Like the proverbial square pegs and round holes, some things just don’t quite fit well together. Over the past twenty-five years, it has become clear that high school and state assessment fall into that category. The American concept of the comprehensive high school has been structured around students pursuing a variety of pathways to diverse postsecondary destinations. State assessment has been structured around the concept of all students traveling the same route at the same rate; arriving at a common destination at the same time. It should not come as a surprise, therefore, that when the irresistible force of high school meets the immovable object that is USED the result is nothing more than raised temperatures and a lot of wasted energy. That is not to say that there is no role for state-sponsored or even state-mandated assessment in high school. As with any use of assessment, the key is determining how best to use assessment in a way that is consistent with, and ideally even advances, the purposes and goals of high school.

Living in a Post-Validity World: Cleaning Up our Messick (2016)

Paper to accompany the Presidential Address delivered at the 2016 conference of the Northeast Educational Research Association in Trumbull, Connecticut. In the address I examine the “state of validity” in educational measurement and assessment. More than a quarter-century after the publication of Messick’s groundbreaking chapter in the 3rd edition of Educational Measurement, are we any closer now to understanding and being able to explain validity? Are we making and promoting better interpretations of tests scores than we were in 1989? Are we making and promoting better use of tests and testing programs than we were in 1989?

Salvaging RTT Assessment (2011)

EdWeek commentary addressing the complexity of the goals the Obama administration hoped to achieve through the Race to the Top Assessment Program and warning that If there is any chance for the RTT assessment program to accomplish its goals and not simply produce a few “pilot projects” or “discrete tests, cobbled together,” as Sec. Duncan put it, all involved must face the truths about how extensive those goals are and what will be necessary to accomplish them. The piece offers four clear steps that states and the federal government can take to salvage Race to the Top assessment and avoid an epic fail.

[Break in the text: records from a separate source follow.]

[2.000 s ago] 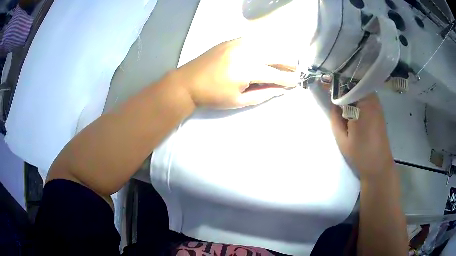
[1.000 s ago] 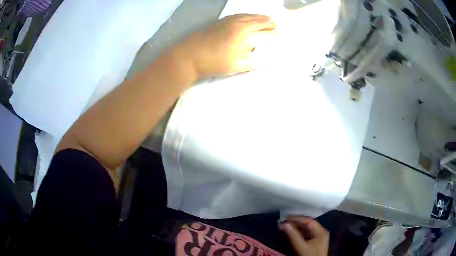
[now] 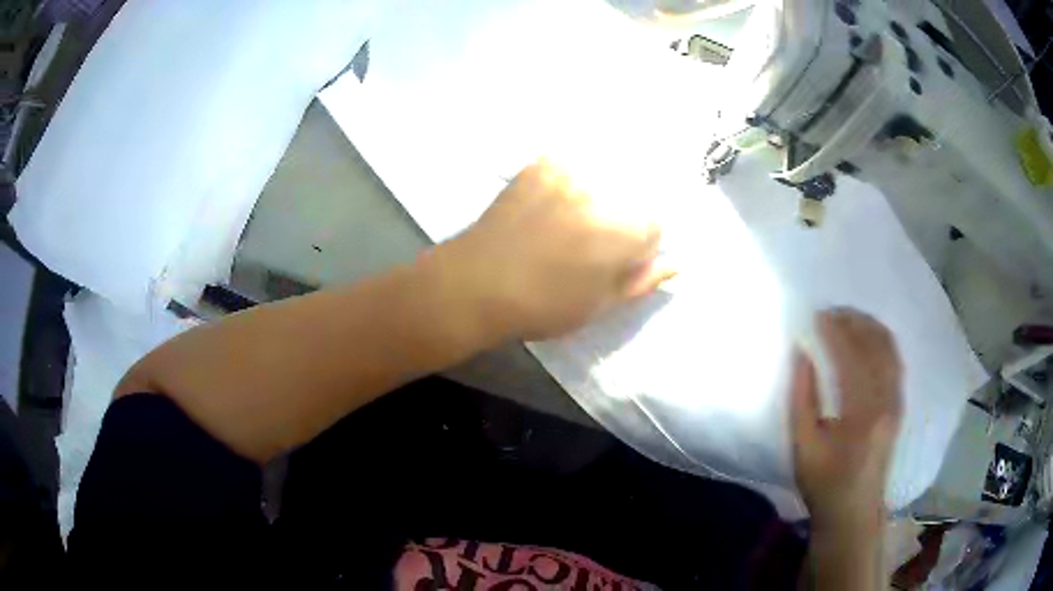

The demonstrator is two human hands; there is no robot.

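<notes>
A large white cloth panel (image 3: 722,404) lies across the machine bed, its middle washed out by the lamp. My left hand (image 3: 566,254) rests on it left of the needle area, fingers curled; glare hides whether it grips the cloth. My right hand (image 3: 849,381) is on the panel's right part, slightly blurred, with a narrow white edge between thumb and fingers. The presser foot and needle area (image 3: 722,159) shows above the hands at the bright spot.
The off-white sewing machine head (image 3: 808,81) fills the upper right. A broad white cloth pile (image 3: 150,150) lies at left, with white cloth (image 3: 98,381) hanging below it. The grey table (image 3: 318,219) shows between pile and panel. Crumpled items (image 3: 953,554) are at lower right.
The panel has turned and shifted right, its lower edge now slanting. My left hand has moved down and right. My right hand has come up from the lower edge onto the panel's right side.
</notes>
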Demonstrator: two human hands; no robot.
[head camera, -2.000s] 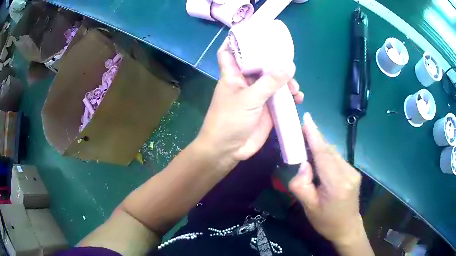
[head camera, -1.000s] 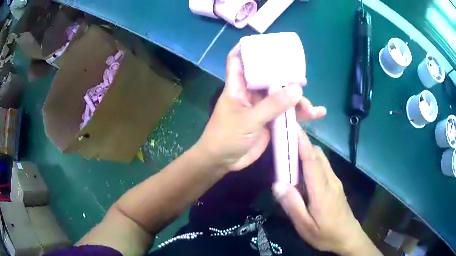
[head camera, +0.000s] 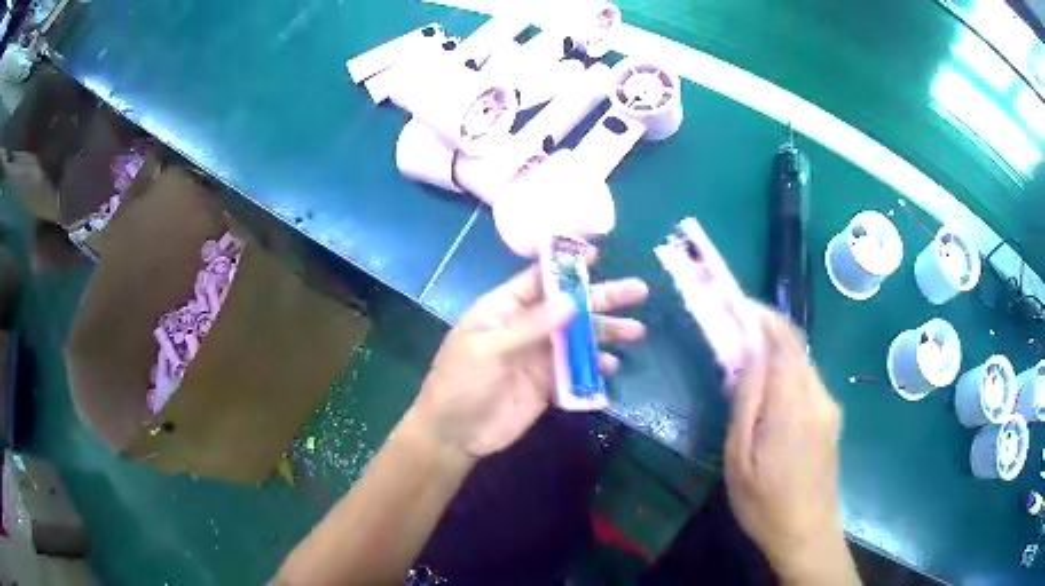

Formative Reform: Purposeful planning for the next generation of assessment and accountability systems (2009)

As we consider the next generation of assessment and accountability systems it is to our advantage to pause and engage in a process of formative education reform. That is, to define the purposes of our accountability systems and assessment systems, as well as the purposes and goals of the public education system that they are intended to support. The goal of this paper is to provide background information and pose questions to inform this process of purposeful reflection and decision-making.

The Ideal Role of Large-Scale Testing in a Comprehensive Assessment System(2003)

Article in the ATP Journal of Applied Testing Technology. The role of large-scale assessment in public education has grown tremendously since the mid-1980s and unquestionably will continue to grow with the implementation of the assessment and accountability requirements of the No Child Left Behind Act. In the rush to meet the demand to measure validly and reliably the performance of all students, however, it must not be forgotten that large-scale assessment is only one component of a comprehensive assessment system. The factors that led to the predominance of large-scale assessment are reviewed and the appropriate role of large-scale assessment in a comprehensive assessment system is discussed.